A prisión 13 años joven que asesinó anciano como “ofrenda” en culto satánico Argentina

Un joven que cometió un homicidio por encargo de una secta satánica, fue condenado a trece años de prisión en un juicio abreviado que se realizó en la ciudad misionera de Oberá. La sentencia recayó sobre Omar Valiente, de 24 años, quien confesó el crimen apenas la Policía lo detuvo, en mayo del año pasado.

El imputado está detenido desde el 10 de mayo del año pasado, un día después que asesinara de una puñalada en la espalda a Julio Argentino Braga, un hombre de 85 años que vivía solo en la zona rural de Campo Viera, en la zona Centro de Misiones.

Valiente frecuentaba un templo satánico que funcionaba en el barrio San Miguel de Oberá. En ese lugar le habían pedido que “ofrendara” la vida de tres personas como parte del rito que practicaban en la clandestinidad. El grupo desapareció apenas trascendió la detención de Valiente por el crimen de Braga.

El primero de los tres ataques que debía cometer se produjo el viernes 9 de mayo del año pasado en horas del mediodía. Valiente llegó hasta la zona conocida como “Kilómetro 28″, en la zona rural de Campo Viera, donde el anciano tenía una chacra y vivía solo.

Ambos se conocían desde hacía bastante tiempo y la visita del muchacho no sorprendió a Braga.

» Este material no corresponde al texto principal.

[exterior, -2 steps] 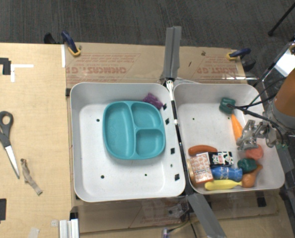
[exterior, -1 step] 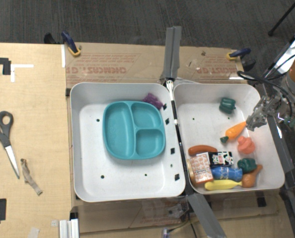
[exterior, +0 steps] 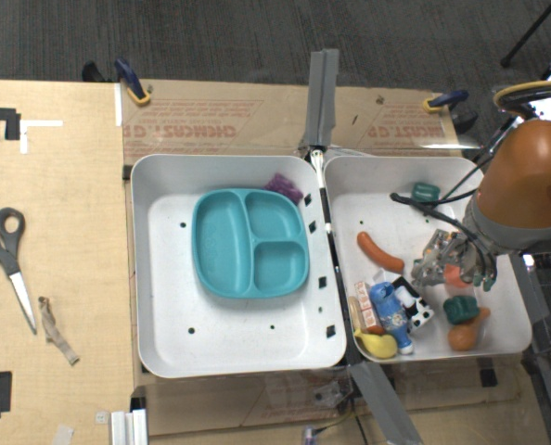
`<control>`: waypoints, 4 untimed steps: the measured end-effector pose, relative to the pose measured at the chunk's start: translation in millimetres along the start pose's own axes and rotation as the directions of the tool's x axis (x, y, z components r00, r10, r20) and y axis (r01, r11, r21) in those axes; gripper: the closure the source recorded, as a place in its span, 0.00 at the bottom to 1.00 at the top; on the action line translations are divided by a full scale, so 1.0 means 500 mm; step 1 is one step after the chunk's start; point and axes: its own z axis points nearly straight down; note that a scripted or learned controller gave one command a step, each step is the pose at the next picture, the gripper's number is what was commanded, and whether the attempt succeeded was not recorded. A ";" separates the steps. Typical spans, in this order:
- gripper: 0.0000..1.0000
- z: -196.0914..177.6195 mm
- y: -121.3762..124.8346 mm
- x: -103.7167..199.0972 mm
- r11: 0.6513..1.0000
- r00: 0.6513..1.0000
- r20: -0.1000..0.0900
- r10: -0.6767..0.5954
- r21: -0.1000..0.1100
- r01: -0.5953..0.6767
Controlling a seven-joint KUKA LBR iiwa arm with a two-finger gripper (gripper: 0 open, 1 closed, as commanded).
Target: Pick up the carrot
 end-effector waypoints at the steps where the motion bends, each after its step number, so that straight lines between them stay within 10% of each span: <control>1: 1.00 -0.032 0.071 0.037 0.994 0.994 0.001 -0.106 0.000 0.106; 2: 1.00 -0.056 -0.026 0.100 0.958 0.958 -0.001 -0.288 0.000 0.288; 3: 1.00 -0.184 -0.083 -0.063 0.874 0.874 0.003 -0.486 0.000 0.486; 4: 1.00 -0.070 -0.144 0.020 0.730 0.730 -0.001 -0.683 -0.002 0.683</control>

Las pericias demostraron que Valiente atacó por la espalda al chacarero y le asestó una profunda puñalada que minutos después le provocaron la muerte.

El homicida ocultó el cuchillo en una plantación de yerba mate y se alejó del lugar como si nada hubiera sucedido, pero algunas personas lo vieron cuando caminaba hacia la ruta nacional 14, media hora antes del hallazgo del cadáver.

Al día siguiente, en horas de la tarde, la Policía detuvo a Valiente en Campo Viera. Cuando era llevado a la Comisaría de Campo Viera, el joven se quebró y confesó el crimen. Para justificar el crimen, dijo que se lo habían encomendado en una secta satánica y que ese fin de semana debía matar a otras dos personas, cuyas identidades reveló. “Si no lo hacia, me iban a matar a mí”, se sinceró.

El imputado llevó a los policías hasta el yerbal donde había dejado el cuchillo, pero nunca aportó nombres de las personas que participaban de los ritos satánicos en el barrio San Miguel de Oberá.